Cronaca / Sondrio e cintura
Venerdì 15 Maggio 2026
Giovani verso il sacerdozio: «La Chiesa gioisce per voi»
Istituiti in Cattedrale dal cardinale due nuovi lettori e tre accoliti. Tra loro anche fra Stefano Baruta (Colda) e Francesco Ronchi (Bianzone)
Lettura 2 min.Como
«La Chiesa di Como, nostra madre, che oggi è in festa, gioisce per la vostra disponibilità al dono di voi stessi, che conferma l’accoglienza piena di quanto il Signore si attende da voi».
Sono queste le parole con cui il cardinale Oscar Cantoni mercoledì sera, in Duomo a Como, si è rivolto ai cinque seminaristi della Diocesi istituiti lettori e accoliti. Tra loro anche due valtellinesi: fra Stefano Baruta, 51 anni, di Chiuro, ma appartenente alla Fraternità Santo Spirito di Colda, e Francesco Ronchi, 24 anni il prossimo 26 maggio, della parrocchia di Bianzone.
Fra Baruta è stato istituito lettore dal vescovo assieme ai compagni di studi Gabriele Banfi, della parrocchia di Rovellasca (Como), e Giovanni Tolomini, della Comunità pastorale del Colichese (Lecco).
Ronchi, invece, è stato scelto per esercitare il servizio di accolito - ministero per il servizio all’altare e per la distribuzione dell’Eucarestia - insieme a Davide Girardi, della Comunità pastorale di Lomazzo. Tutti e cinque sono in cammino verso le tappe dell’ordine sacro, ovvero il diaconato e poi il presbiterato, e stanno compiendo la formazione teologico-pastorale nel Seminario vescovile di Como, seguiti dal rettore don Alessandro Alberti, originario di Morbegno, dal vicerettore don Gianluca Salini, di Ardenno, e dal padre spirituale don Alberto Erba, di Sondrio.
Il rito di istituzione di nuovi lettori e accoliti si è tenuto durante la messa solenne nel ricordo della Dedicazione della Cattedrale di Como, «occasione favorevole per ringraziare il Signore per la grazia che egli ha abbondantemente diffuso nel corso dei secoli, da quel 13 maggio 1083, nella primitiva chiesa di Santa Maria Maggiore, sulla quale poi fu edificata l’attuale basilica, dedicata a Santa Maria Assunta e consacrata nel 1497», come ha ricordato il cardinale.
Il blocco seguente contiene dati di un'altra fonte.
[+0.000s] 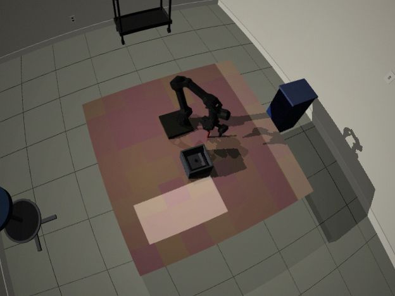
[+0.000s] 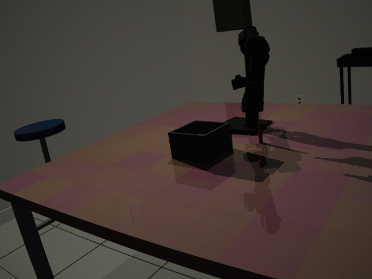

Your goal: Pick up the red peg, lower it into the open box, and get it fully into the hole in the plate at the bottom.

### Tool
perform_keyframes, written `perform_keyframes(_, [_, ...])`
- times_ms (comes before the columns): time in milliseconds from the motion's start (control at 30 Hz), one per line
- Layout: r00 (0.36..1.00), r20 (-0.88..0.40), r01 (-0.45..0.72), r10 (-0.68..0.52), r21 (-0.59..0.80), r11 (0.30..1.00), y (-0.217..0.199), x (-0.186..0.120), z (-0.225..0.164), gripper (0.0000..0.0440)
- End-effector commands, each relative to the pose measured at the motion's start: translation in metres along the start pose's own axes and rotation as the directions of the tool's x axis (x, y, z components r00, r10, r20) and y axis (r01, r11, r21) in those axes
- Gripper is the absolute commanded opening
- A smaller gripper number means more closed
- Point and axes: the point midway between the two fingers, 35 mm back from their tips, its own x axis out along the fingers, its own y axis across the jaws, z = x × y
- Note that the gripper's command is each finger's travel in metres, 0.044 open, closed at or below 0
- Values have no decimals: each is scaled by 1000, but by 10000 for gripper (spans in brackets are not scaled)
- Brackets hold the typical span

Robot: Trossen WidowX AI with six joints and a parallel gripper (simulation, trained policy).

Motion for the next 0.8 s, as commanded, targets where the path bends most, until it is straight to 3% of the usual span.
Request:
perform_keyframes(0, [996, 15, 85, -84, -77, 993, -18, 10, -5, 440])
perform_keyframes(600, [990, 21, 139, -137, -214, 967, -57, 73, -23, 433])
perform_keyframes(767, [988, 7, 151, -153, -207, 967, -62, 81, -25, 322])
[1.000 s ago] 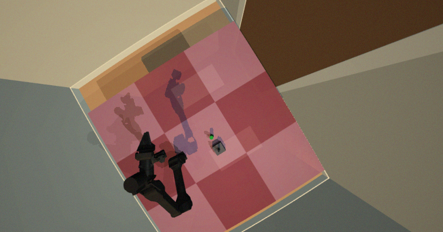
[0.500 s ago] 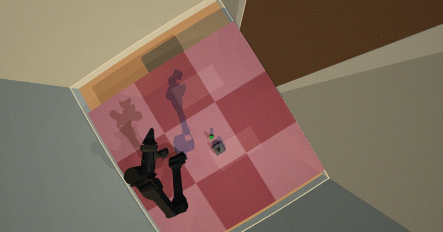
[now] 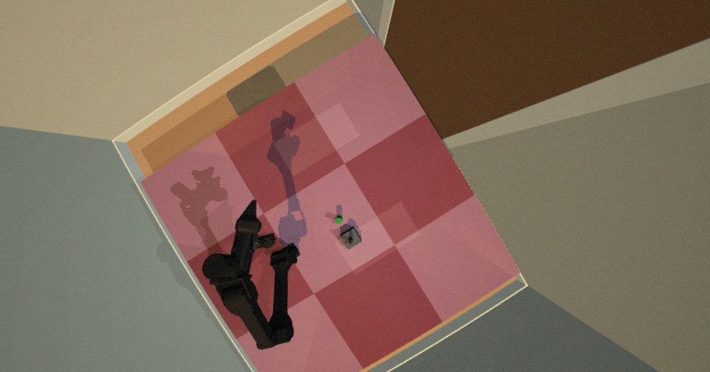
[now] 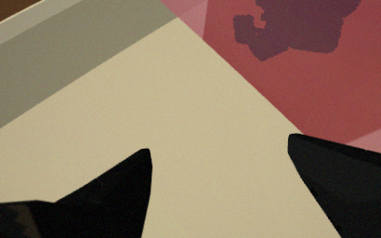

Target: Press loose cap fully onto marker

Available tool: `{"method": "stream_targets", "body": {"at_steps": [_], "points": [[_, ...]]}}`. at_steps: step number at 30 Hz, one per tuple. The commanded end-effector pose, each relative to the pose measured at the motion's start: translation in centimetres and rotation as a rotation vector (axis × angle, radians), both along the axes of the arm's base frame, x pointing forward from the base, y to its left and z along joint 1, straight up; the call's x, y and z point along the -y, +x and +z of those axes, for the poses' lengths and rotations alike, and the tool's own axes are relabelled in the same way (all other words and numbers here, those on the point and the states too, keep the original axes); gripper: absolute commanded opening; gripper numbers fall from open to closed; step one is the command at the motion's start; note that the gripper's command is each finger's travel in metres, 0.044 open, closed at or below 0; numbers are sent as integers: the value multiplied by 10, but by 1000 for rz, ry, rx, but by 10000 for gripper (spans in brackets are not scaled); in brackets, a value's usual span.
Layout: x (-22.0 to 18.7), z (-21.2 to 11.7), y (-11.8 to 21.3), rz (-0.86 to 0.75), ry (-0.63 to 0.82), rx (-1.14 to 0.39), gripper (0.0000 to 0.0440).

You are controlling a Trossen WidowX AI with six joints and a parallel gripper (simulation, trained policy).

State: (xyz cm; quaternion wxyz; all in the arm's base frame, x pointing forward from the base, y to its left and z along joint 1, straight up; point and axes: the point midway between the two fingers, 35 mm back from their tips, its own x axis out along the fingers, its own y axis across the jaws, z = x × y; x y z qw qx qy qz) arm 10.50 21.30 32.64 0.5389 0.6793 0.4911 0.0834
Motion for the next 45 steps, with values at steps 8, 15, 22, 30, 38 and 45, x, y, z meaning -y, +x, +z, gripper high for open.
{"method": "stream_targets", "body": {"at_steps": [8, 15, 22, 30, 38, 45], "points": [[1, -13, 10, -45, -64, -78, 333], [2, -24, 18, -80, -114, -133, 333], [4, -34, 26, -118, -160, -189, 334], [7, -46, 36, -162, -207, -253, 334], [11, -56, 46, -209, -250, -318, 334], [14, -65, 56, -250, -283, -374, 334]]}}
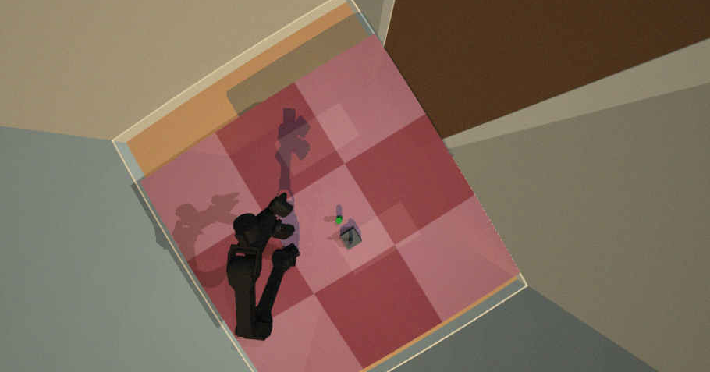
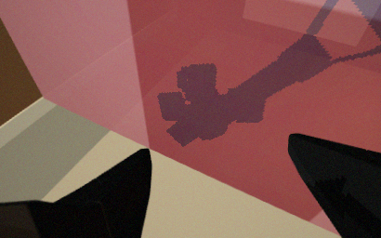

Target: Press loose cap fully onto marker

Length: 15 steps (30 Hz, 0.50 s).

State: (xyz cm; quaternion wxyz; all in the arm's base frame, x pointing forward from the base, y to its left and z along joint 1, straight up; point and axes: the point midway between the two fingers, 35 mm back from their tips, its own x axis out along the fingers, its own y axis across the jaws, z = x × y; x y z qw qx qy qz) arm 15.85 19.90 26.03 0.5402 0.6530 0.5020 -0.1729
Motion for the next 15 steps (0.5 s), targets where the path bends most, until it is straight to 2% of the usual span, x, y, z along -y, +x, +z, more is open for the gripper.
{"method": "stream_targets", "body": {"at_steps": [1, 15], "points": [[1, 0, 4, -20, -2, -21, 334], [11, -17, 24, -110, -65, -124, 334]]}}
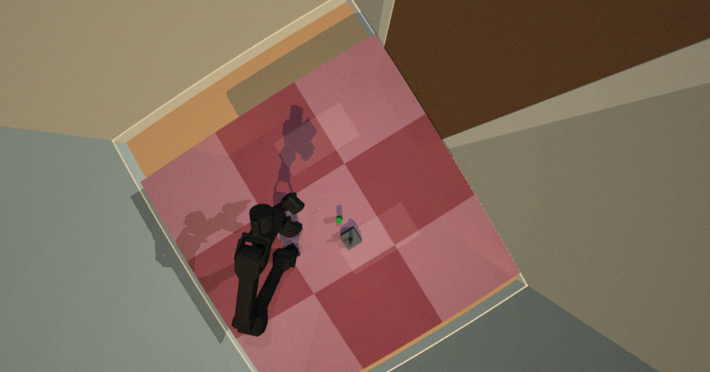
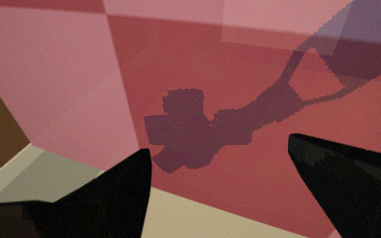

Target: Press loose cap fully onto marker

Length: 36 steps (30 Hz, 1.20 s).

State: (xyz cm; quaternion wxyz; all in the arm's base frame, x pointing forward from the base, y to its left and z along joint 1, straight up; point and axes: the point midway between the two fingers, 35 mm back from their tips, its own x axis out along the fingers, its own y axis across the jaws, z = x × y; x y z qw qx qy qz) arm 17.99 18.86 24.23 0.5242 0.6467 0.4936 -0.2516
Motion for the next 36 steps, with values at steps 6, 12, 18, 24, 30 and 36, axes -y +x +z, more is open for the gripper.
{"method": "stream_targets", "body": {"at_steps": [6, 12, 18, 24, 30, 36], "points": [[7, -6, 12, -55, -25, -54, 334], [15, -14, 22, -96, -53, -95, 333], [23, -22, 31, -136, -81, -134, 333], [33, -29, 41, -173, -108, -172, 332], [43, -37, 50, -208, -134, -209, 332], [53, -44, 59, -241, -159, -245, 331]]}}
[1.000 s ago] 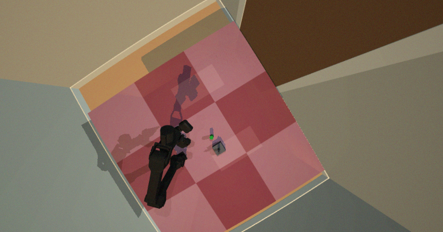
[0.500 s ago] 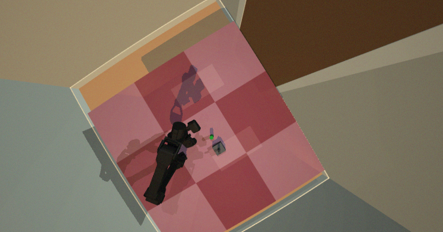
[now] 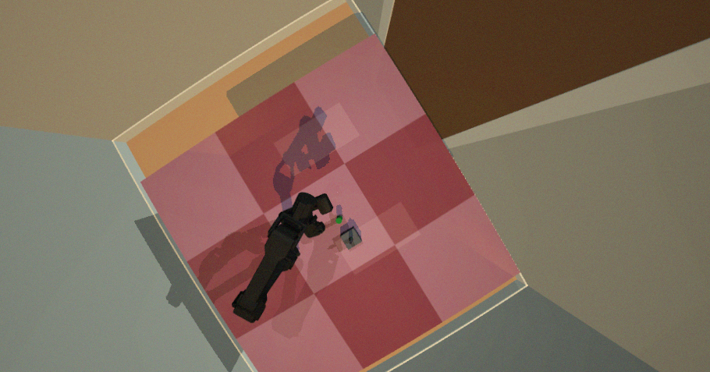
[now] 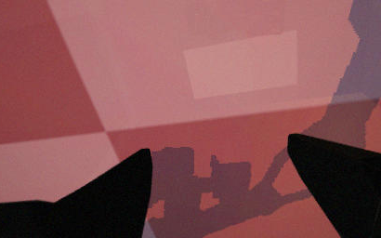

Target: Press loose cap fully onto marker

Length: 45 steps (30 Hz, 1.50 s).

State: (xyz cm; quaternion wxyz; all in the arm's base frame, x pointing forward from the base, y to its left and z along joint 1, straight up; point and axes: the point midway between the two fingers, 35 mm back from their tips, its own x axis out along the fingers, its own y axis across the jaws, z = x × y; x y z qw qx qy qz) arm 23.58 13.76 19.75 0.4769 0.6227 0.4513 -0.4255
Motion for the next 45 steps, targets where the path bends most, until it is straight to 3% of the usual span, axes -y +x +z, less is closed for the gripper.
{"method": "stream_targets", "body": {"at_steps": [1, 45], "points": [[4, 0, 5, -9, -5, -10, 331], [86, -53, 50, -182, -126, -244, 322]]}}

«Quante generazioni si sono succedute lungo il tempo e quante persone si sono impegnate nel cammino di santificazione, sgorgato quale frutto della celebrazione dei divini misteri in questa nostra cattedrale. Sono uomini e donne che hanno lasciato una traccia nella vita della Chiesa, aprendo anche nuovi sentieri».
E questa feconda eredità viene ora prolungata anche grazie al servizio dei giovani ammessi ai ministeri istituiti del lettorato e dell’accolitato. «Voi promuovete la cultura del dono - ha detto il vescovo ai cinque seminaristi -, che è ciò che caratterizza quanti seguono Gesù, vivendo appieno la vita battesimale».
Ancora, «siete una “punta avanzata” della nostra Comunità, quindi, uno stimolo per tutto il popolo di Dio perché ciascuno metta a disposizione le proprie risorse affettive, il tempo, le competenze professionali per il bene di tutti. E soprattutto il proprio cuore, cioè la libera e gioiosa offerta di sé».
Rivolgendosi in particolare ai tre nuovi lettori, Cantoni li ha esortati a essere «veri discepoli della Parola, che incarnano ciò che ascoltano».
Ai due accoliti, invece, l’impegno di coltivare «con impegno appassionato lo spirito di unità, dal momento che tutti ci nutriamo del medesimo cibo eucaristico, che ci fa una cosa sola in Cristo e tra di noi». Da qui l’invito a trovare «assolutamente il tempo per coltivare ogni giorno una amicizia intima e profonda con il Signore, mediante l’adorazione eucaristica» e a servire Gesù «riconoscendolo nei poveri, che sono i privilegiati del Regno di Dio».